Stored data:
"""
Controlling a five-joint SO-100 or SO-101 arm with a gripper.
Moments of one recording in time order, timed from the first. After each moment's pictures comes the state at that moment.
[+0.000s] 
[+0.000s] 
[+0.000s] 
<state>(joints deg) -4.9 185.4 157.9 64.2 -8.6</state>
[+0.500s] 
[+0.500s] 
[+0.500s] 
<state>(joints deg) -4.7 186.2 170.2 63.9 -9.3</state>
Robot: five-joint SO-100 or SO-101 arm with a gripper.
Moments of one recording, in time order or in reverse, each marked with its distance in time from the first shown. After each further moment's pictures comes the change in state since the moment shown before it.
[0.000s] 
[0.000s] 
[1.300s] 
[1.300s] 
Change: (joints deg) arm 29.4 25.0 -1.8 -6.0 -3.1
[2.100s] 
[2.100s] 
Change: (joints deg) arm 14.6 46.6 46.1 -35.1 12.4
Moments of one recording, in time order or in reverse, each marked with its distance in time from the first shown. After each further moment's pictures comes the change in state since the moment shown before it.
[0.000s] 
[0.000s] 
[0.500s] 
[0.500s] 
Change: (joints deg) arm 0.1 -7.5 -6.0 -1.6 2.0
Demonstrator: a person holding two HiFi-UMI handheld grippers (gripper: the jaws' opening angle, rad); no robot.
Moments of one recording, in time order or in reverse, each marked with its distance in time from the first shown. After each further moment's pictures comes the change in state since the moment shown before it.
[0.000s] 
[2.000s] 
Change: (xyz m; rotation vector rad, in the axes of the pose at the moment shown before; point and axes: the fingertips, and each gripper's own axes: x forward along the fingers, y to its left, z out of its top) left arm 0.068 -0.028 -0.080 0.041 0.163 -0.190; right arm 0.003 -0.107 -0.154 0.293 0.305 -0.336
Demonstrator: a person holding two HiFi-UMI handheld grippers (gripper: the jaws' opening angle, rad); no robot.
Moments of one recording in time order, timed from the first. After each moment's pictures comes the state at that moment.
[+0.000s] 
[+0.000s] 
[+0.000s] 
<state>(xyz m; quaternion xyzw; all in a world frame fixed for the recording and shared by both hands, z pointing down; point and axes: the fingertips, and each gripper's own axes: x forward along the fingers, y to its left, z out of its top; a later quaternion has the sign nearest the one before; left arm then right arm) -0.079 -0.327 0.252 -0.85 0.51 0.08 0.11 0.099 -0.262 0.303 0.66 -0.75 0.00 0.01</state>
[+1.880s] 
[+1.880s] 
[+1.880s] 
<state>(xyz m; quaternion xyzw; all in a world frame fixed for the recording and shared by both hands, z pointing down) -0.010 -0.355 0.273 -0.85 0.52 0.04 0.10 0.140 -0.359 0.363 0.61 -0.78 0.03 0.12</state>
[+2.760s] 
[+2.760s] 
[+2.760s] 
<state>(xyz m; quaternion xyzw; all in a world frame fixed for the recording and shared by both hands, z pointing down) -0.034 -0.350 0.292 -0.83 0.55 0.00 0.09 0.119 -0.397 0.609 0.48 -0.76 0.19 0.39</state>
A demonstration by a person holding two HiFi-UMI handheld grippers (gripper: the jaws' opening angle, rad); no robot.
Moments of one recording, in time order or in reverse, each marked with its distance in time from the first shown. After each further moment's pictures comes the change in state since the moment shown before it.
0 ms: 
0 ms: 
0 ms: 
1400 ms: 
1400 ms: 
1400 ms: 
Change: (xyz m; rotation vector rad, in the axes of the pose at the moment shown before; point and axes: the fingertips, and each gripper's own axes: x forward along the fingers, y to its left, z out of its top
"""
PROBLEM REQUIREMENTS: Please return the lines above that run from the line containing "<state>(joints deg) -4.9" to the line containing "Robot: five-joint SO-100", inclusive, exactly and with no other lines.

EXPECTED OUTPUT:
<state>(joints deg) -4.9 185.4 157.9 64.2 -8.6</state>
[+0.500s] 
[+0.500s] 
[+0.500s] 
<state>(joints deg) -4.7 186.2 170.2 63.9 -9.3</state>
Robot: five-joint SO-100 or SO-101 arm with a gripper.

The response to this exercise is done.